Tyrean Martinson said...

Love that haiku!

You know, I've been reading "Hooked" and I don't know if I should wipe out my first slow moving chapter, or change it or what. I understand your dilemma, but I'm afraid I don't have the answer. Supposedly we need to hook our audience with action, intrigue, suspense, and our MC all on the first page, but I know I've read recently published books that started with prologues, and a short build up to action. . .hope someone here has better advice for you.

Kathy Reed said...

Vines, weeds, blooms...I think you've got it...well I know you do!

Cassie Mae said...

You know what I do? I make my cps decide, lol.

I write a prologue and send it to one of them. Then send just chapter one to another. I don't tell them either.

You know what? I didn't need the prologue. Both cps got the same out of the book with and without it. So it went bye bye!

Shallee said...

I agree with what others have said-- prologues are hard to judge! Some work well, some seem just like fluff. If you and your critique partners feel like it works for your book, then maybe it does! I wouldn't stress too much.

Anonymous said...

seems to me that common sense dictates here. If the reader needs some background info. to the story, it would need a pro log. Just as long as it catches their interest at the same time.

Anonymous said...

oops, misspelled prologue. ha-ha

Samantha May said...

For me it always depends on how long the prologue is. I generally like to get to the point, but I'm not against having some background information beforehand as long as it isn't several pages long.

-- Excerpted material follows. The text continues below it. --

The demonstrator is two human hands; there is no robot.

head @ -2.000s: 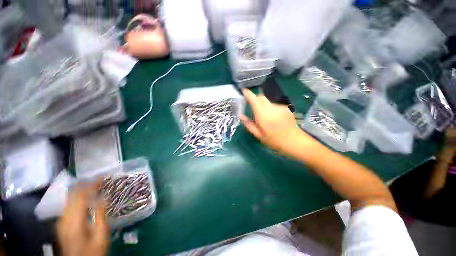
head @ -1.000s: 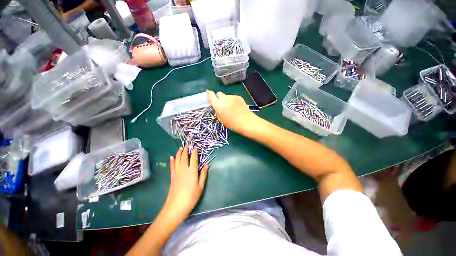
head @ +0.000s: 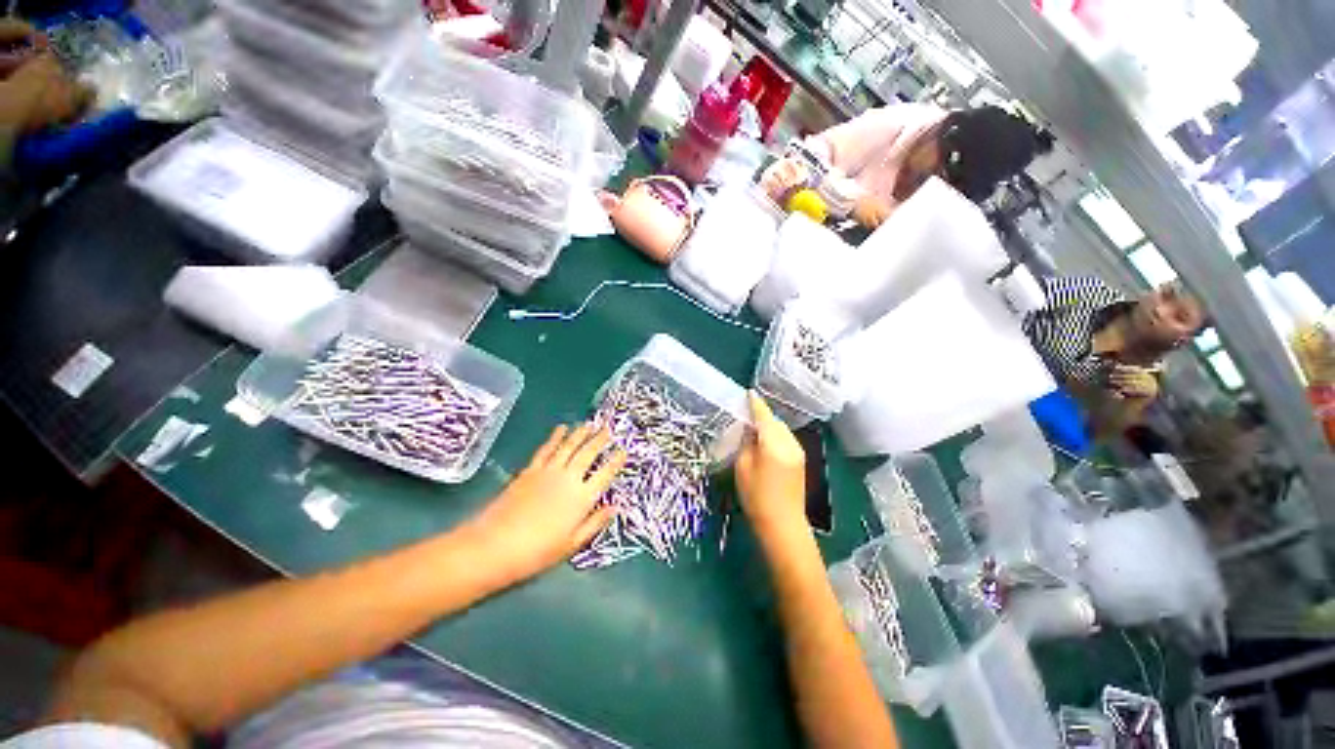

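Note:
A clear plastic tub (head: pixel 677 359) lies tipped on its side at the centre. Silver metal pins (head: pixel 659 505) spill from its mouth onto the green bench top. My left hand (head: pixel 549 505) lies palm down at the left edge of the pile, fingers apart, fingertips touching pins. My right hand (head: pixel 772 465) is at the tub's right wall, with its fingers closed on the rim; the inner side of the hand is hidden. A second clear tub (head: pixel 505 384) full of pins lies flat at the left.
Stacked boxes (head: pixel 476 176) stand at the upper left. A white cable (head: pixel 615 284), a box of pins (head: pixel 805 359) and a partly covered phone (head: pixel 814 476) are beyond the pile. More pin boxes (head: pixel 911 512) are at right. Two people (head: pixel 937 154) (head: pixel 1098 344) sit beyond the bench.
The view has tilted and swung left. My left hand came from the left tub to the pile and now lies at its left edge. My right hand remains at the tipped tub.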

As the song say"I am what I am.


G-Man said...

Tara Tyler...
There are many forms of stress relief!!!
Haikus? It certainly works for you!
Great job...:-)

Laura said...

I don't mind a prologue, as long as it isn't a lazy way of getting around a potentially cool/gritty bit of story that should be a part of the main events... Lx

Magical Mystical Teacher said...

Kudzu is prologue to ultimate destruction!

Blossom by Blossom

M Pax said...

Some prologues are great and relevant, some aren't. Some agents won't read them or consider them. I rewrote my first novel to get rid of the prologue.

It depends though. Great answer, huh? It's hard to know without reading.

Gwen Gardner said...

I don't really care for prologues. When I start a book I want to move forward, not backward. If it's relatively short, though, I don't mind too much. Also, I love Haiku!!! Yours is great:)

Kelley Lynn said...

It does sound like a prologue, but I'm with Cassie. I let my CPs decide. :)

MISH said...

Love your creative nature haiku trio!!
Wrt prologues - not too sure about this...

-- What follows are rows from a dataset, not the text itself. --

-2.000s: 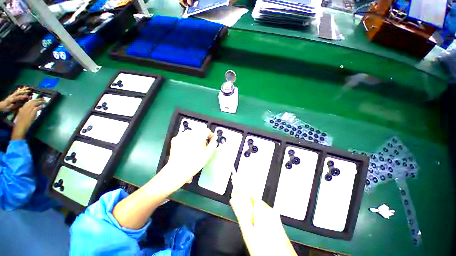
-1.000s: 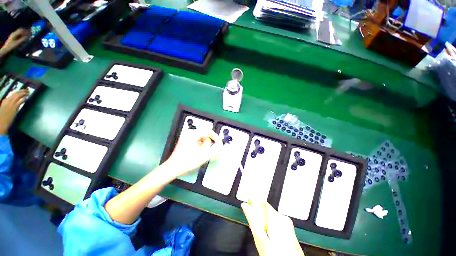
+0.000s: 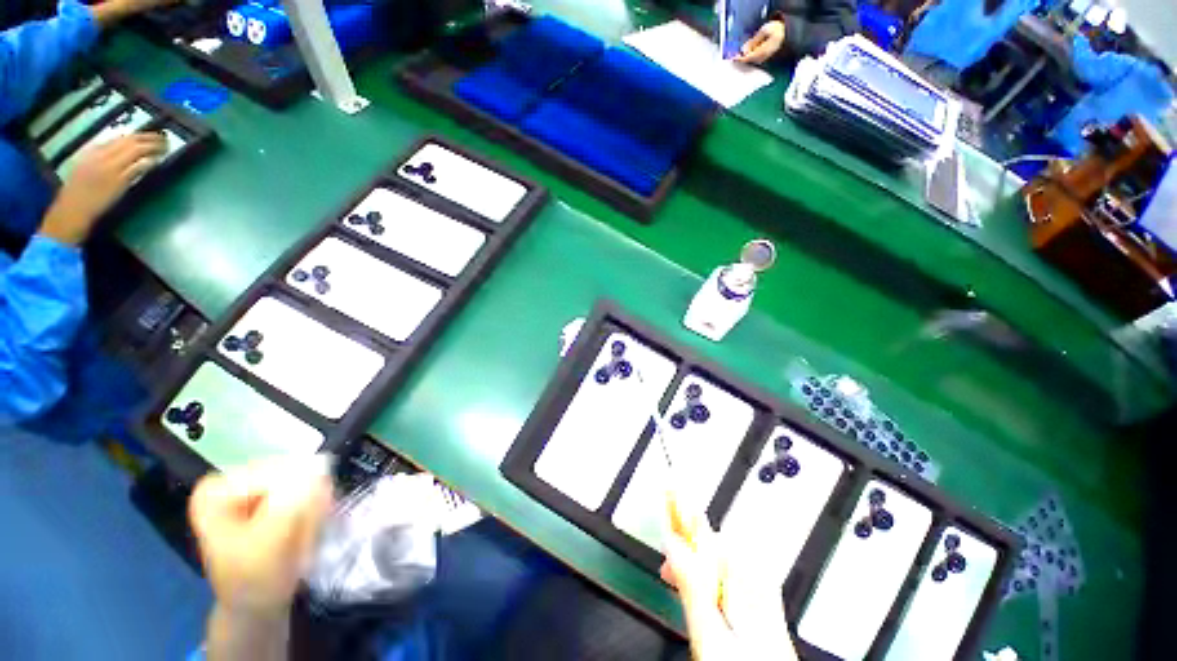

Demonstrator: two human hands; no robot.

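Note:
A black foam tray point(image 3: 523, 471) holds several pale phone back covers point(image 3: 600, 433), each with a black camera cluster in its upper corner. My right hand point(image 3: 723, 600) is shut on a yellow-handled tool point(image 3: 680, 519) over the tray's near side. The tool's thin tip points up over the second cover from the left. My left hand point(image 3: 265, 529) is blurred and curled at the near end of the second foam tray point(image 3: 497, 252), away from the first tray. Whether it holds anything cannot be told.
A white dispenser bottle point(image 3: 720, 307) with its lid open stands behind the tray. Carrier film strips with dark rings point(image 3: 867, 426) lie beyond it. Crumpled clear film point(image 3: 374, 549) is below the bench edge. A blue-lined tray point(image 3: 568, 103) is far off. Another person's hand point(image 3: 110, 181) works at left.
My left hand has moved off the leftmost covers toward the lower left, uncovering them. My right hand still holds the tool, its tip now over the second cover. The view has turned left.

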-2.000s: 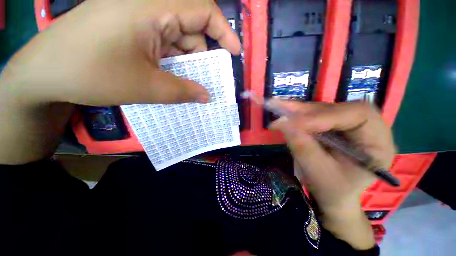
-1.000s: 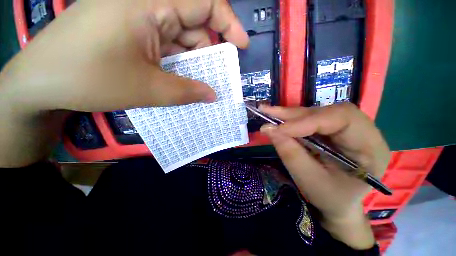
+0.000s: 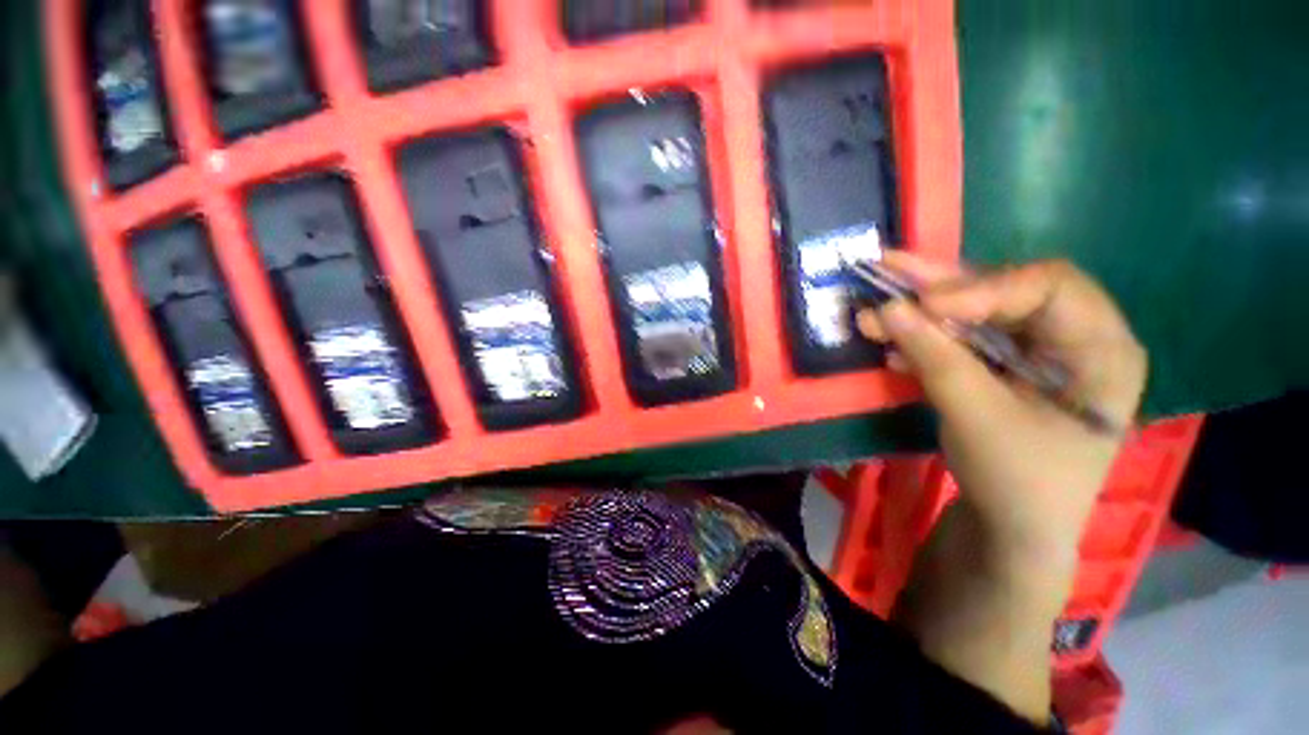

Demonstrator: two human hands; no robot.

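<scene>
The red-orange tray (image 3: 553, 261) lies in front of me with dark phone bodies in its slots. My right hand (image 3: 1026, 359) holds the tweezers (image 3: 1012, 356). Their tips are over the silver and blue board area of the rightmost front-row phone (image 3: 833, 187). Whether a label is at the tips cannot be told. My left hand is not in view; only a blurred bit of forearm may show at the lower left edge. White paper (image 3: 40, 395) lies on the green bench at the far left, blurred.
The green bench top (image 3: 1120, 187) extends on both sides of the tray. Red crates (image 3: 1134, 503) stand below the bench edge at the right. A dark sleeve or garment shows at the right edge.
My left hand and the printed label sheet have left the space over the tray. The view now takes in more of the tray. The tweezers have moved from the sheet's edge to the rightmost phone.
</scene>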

Heather M. Gardner said...

Stressy Bessy,
I think you should leave it as Chapter 1. If the 'incident' that you mention is an action scene (which I believe it is) and it sets up the whole premise of the story, I think it can stay as Chapter 1.
When your story gets picked up by an agent, and they want to change it to a prologue, so be it.
Just my humble opinion.

Tara Tyler said...

thanks for all your advice! i love the varied opinions! you give me perspectives i didnt think of!

Annalisa Crawford said...

I've never used prologues myself, but I don't mind if I'm reading a book with them. The need has just never come up for me. I plunge into the action and use flashbacks. In fact, I probably use flashbacks more than some people would like me to. If it feels right, use it.

Rena said...

Prologues are tricky business. I've read a few really great prologues, and I've read a few really crummy ones. The problem is that you have to start a novel twice. If a prologue is really short, but sets up the MC, then that's perfect (think of books like Once a Witch, that's a great prologue).

But here's the problem with prologues: people skip them. If the information is utterly vital to your story, then you shouldn't put it in a place that people might skip.

Have you considered finding a way to transfer the information in your current, MC free, first chapter to scraps or flash backs, or notes in other parts of the book. It's hard to start without your MC on stage, but I know how vital information can be. So yeah, it's a hard place. Good luck.

Tonja said...

I would do whatever you think works best to lure in the readers and keep them reading. (Terrible answer. I just don't know.)

Christine Rains said...

Lovely haiku. As for prologues, I try to avoid them when writing. I prefer to start with action. Yet sometimes, especially in fantasy, a little introduction to the world is needed. Prologues help with that.

Cherie Reich said...

Wonderful haiku!

And I'm with you about the prologue confusion. I have the same problem with my first novel. Whether I call it "prologue" or "chapter 1" it has to be in there. Personally, I'd keep calling it "chapter 1" and sending it to agents. Some don't like prologues and once it is accepted for publication, then no one really cares what it is called. Although how does your novel read without that chapter? If nothing is lost, then the prologue/chapter 1 might not even be necessary. It's a hard decision. Good luck!

Suzy said...

Great Haiku. loved the last verse.

Jenn said...

Hey, hey. I think it's a mixed bag when it comes to Prologues. I think they should hint at story but do not necessarily need to introduce the main character but events that those within the piece will have to deal with.

Best example I can think of off the top of my head is "The Girl with the Dragon Tattoo."

I have heard that some agents are very anti-prologue, so I wonder if it can be left out of submissions if the beginning of the piece gets the ball rolling. The prologue attracts intrigue but if the main character and events will take time to build a reader may be waiting in anticipation. Either way I think one has to do what they feel is best for their piece and not necessarily worry about what the industry thinks.

If the piece will work sans prologue go for it!

Jenn @ Youknow...that Blog? said...

Nature is a force to be reckoned with, indeed! Nicely done!

I agree with the majority; the MC should be introduced right away, and in a way that resonates with the reader. Nothing I like better than a book I can't put down, and always there is a meaty character that has me hooked from the get-go.